Breaking apart a neutron or a proton and disrupting the bonds between quarks is a complex process due to the fundamental nature of strong nuclear forces that hold quarks together. The quarks within a neutron or a proton are bound together by these strong interactions, mediated by particles called gluons.
While it is theoretically possible to break apart a neutron or a proton, doing so requires an enormous amount of energy. The energy required to overcome the strong nuclear forces and separate the quarks is so high that it is currently beyond our technological capabilities to achieve directly.

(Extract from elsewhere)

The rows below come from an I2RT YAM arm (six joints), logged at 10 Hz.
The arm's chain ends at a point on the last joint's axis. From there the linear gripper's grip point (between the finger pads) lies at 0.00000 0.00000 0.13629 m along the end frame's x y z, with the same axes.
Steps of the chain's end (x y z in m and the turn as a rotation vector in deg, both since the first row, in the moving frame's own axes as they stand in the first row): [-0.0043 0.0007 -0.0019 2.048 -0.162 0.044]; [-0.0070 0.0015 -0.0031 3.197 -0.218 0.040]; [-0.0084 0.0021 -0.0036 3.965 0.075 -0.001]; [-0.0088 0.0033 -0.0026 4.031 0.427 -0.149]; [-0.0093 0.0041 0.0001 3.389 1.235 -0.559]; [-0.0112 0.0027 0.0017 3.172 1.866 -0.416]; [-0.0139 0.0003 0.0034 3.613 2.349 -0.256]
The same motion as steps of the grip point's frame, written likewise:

In particle physics experiments, high-energy collisions are conducted to study the fundamental particles and their interactions. These collisions can result in the creation of high-energy states of matter, including quark-gluon plasma, where the quarks are no longer confined within individual protons or neutrons. However, even in these extreme conditions, the quarks quickly recombine due to the strong force.
It's important to note that when we talk about "breaking" a proton or neutron, we are not referring to the destruction of the individual quarks. Quarks are considered fundamental particles and are not further divisible. The breaking of a proton or neutron would involve disrupting the binding between the quarks, leading to the formation of different particles or particle fragments.
In summary, while it is possible to disrupt the bonds between quarks within a neutron or proton, the tremendous energy requirements and the complexities of the strong nuclear forces make it currently unachievable in practical terms.